Task to carry out: All of the records must be given again exactly.

BEGIN Source material

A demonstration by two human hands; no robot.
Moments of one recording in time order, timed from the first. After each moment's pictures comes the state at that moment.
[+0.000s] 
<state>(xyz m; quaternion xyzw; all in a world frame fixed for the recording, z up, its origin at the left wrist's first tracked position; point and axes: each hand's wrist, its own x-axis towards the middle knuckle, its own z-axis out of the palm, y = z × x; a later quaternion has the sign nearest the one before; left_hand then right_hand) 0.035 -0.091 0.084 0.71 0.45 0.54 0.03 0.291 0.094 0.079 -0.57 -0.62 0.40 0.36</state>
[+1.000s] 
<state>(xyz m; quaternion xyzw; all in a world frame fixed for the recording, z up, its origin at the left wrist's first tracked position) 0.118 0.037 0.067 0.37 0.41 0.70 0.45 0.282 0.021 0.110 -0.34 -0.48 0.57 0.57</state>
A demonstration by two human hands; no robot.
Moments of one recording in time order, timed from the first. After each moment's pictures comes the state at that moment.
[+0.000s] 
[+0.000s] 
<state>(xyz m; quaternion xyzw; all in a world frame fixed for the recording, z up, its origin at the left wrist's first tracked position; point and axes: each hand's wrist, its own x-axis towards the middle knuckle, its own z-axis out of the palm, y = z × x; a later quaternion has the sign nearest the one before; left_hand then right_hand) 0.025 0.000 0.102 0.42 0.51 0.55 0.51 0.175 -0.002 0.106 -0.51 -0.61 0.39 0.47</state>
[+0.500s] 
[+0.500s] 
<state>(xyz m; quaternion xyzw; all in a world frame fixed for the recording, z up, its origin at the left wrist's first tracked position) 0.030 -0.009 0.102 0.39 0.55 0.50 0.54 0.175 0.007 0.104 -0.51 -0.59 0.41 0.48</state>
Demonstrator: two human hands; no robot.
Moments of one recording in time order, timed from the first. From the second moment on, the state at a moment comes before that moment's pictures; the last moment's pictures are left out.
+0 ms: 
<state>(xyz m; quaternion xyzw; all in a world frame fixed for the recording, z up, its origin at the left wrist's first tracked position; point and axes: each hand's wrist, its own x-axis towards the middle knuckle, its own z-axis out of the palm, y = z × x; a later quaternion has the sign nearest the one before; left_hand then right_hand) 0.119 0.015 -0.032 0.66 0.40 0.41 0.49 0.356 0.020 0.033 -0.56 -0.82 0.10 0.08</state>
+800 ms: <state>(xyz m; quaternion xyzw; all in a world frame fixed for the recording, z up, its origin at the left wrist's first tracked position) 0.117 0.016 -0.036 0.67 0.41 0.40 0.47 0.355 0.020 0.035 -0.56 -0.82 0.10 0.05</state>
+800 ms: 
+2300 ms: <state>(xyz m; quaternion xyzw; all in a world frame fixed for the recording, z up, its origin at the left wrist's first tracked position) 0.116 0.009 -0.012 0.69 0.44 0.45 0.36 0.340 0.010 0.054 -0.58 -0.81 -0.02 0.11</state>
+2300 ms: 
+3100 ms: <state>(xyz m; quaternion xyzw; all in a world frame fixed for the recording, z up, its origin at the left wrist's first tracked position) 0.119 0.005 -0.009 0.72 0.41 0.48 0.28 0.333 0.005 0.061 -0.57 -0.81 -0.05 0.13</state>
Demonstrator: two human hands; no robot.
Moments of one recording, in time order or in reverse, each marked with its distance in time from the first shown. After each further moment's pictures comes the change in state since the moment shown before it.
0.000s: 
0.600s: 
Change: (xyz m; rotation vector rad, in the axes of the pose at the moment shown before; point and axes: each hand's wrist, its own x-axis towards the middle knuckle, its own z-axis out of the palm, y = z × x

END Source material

Exercise solution:
A demonstration by two human hands; no robot.
Moments of one recording in time order, timed from the first. After each moment's pictures comes the state at that moment.
[+0.000s] 
<state>(xyz m; quaternion xyzw; all in a world frame fixed for the recording, z up, its origin at the left wrist's first tracked position; point and axes: each hand's wrist, its own x-axis towards the middle knuckle, its own z-axis out of the palm, y = z × x; a later quaternion has the sign nearest the one before; left_hand then right_hand) 0.035 -0.091 0.084 0.71 0.45 0.54 0.03 0.291 0.094 0.079 -0.57 -0.62 0.40 0.36</state>
[+1.000s] 
<state>(xyz m; quaternion xyzw; all in a world frame fixed for the recording, z up, its origin at the left wrist's first tracked position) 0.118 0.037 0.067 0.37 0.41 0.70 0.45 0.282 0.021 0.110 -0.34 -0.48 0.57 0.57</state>
A demonstration by two human hands; no robot.
Moments of one recording in time order, timed from the first. After each moment's pictures comes the state at that moment.
[+0.000s] 
[+0.000s] 
<state>(xyz m; quaternion xyzw; all in a world frame fixed for the recording, z up, its origin at the left wrist's first tracked position; point and axes: each hand's wrist, its own x-axis towards the middle knuckle, its own z-axis out of the palm, y = z × x; a later quaternion has the sign nearest the one before; left_hand then right_hand) 0.025 0.000 0.102 0.42 0.51 0.55 0.51 0.175 -0.002 0.106 -0.51 -0.61 0.39 0.47</state>
[+0.500s] 
[+0.500s] 
<state>(xyz m; quaternion xyzw; all in a world frame fixed for the recording, z up, its origin at the left wrist's first tracked position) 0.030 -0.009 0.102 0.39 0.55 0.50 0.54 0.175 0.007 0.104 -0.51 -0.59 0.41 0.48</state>
Demonstrator: two human hands; no robot.
Moments of one recording in time order, timed from the first. From the second moment on, the state at a moment comes before that moment's pictures; the last moment's pictures are left out.
+0 ms: 
<state>(xyz m; quaternion xyzw; all in a world frame fixed for the recording, z up, its origin at the left wrist's first tracked position; point and axes: each hand's wrist, its own x-axis towards the middle knuckle, its own z-axis out of the palm, y = z × x; a later quaternion has the sign nearest the one before; left_hand then right_hand) 0.119 0.015 -0.032 0.66 0.40 0.41 0.49 0.356 0.020 0.033 -0.56 -0.82 0.10 0.08</state>
+800 ms: <state>(xyz m; quaternion xyzw; all in a world frame fixed for the recording, z up, its origin at the left wrist's first tracked position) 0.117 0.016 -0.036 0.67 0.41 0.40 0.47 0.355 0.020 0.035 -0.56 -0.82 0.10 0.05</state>
+800 ms: 
+2300 ms: <state>(xyz m; quaternion xyzw; all in a world frame fixed for the recording, z up, its origin at the left wrist's first tracked position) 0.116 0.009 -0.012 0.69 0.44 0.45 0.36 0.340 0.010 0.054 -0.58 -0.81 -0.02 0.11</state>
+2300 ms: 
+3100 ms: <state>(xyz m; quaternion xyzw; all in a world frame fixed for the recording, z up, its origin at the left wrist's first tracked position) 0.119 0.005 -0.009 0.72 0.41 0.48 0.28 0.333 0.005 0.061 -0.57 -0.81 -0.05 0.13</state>
Demonstrator: two human hands; no robot.
Moments of one recording, in time order or in reverse, each marked with its distance in time from the first shown. After each further moment's pictures comes the change in state since the moment shown before it.
0.000s: 
0.600s: 
Change: (xyz m; rotation vector rad, in the axes of the pose at the moment shown before; point and axes: each hand's wrist, its own x-axis towards the middle knuckle, its own z-axis out of the palm, y = z × x

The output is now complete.